#### WORK ORDER
Locate every line below that contains the word "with" and copy it.

START SOURCE MATERIAL

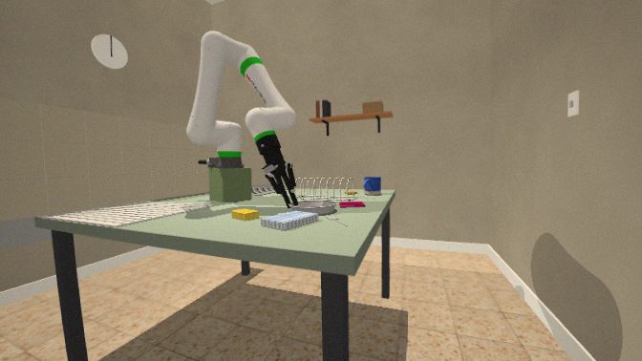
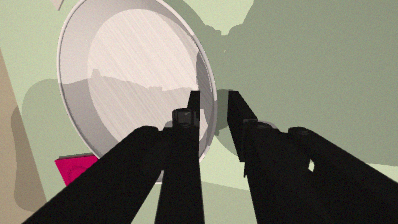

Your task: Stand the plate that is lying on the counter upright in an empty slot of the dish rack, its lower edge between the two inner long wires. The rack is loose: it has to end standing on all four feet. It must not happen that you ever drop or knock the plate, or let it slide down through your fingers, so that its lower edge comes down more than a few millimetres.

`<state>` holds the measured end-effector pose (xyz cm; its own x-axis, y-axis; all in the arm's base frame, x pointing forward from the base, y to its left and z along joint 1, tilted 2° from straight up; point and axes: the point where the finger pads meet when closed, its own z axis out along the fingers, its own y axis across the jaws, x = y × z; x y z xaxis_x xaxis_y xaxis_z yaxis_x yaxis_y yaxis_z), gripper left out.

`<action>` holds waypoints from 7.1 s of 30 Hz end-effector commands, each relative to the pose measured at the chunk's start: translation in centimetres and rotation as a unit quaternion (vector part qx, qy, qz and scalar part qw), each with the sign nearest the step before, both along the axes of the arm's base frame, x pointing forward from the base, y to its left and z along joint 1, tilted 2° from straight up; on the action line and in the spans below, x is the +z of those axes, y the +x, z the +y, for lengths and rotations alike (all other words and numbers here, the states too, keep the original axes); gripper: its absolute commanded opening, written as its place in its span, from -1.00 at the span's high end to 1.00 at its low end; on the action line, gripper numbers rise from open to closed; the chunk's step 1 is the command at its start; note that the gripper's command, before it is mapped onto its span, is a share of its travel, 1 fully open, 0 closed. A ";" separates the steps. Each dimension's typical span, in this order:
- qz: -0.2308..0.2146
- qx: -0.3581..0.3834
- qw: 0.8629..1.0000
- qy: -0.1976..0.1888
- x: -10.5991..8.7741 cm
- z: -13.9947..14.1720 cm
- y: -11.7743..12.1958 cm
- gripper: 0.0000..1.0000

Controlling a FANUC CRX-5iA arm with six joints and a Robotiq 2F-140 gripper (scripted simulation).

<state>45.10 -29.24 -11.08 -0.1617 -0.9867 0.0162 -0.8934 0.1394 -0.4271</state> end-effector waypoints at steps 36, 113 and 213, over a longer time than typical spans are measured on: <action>-0.001 0.000 1.000 0.000 0.0 0.0 0.1 0.51; -0.001 0.000 1.000 0.000 0.0 0.0 0.1 0.80; 0.347 -0.006 0.936 0.056 9.9 -0.9 6.3 0.80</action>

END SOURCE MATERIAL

#### RESPONSE TO THE TASK
`<action>` holds waypoints from 7.1 s of 30 Hz end-effector commands, each relative to the pose measured at the chunk's start: translation in centimetres and rotation as a unit quaternion (vector part qx, qy, qz and scalar part qw), each with the sign nearest the step before, both along the axes of the arm's base frame, x pointing forward from the base, y to its left and z along joint 1, tilted 2° from straight up; on the action line and in the spans below, x is the +z of those axes, y the +x, z the +y, for lengths and rotations alike (all other words and numbers here, the states too, keep the original axes); gripper: its absolute commanded opening, written as its place in its span, from -1.00 at the span's high end to 1.00 at its low end; on the action line, gripper numbers rise from open to closed; the chunk's step 1 is the command at its start; note that the gripper's command, before it is mapped onto its span, is a share of its travel, 1 fully open, 0 closed. A ";" separates the steps. Each dimension's typical span, in this order:
Controlling a FANUC CRX-5iA arm with six joints and a Robotiq 2F-140 gripper (scripted simulation).

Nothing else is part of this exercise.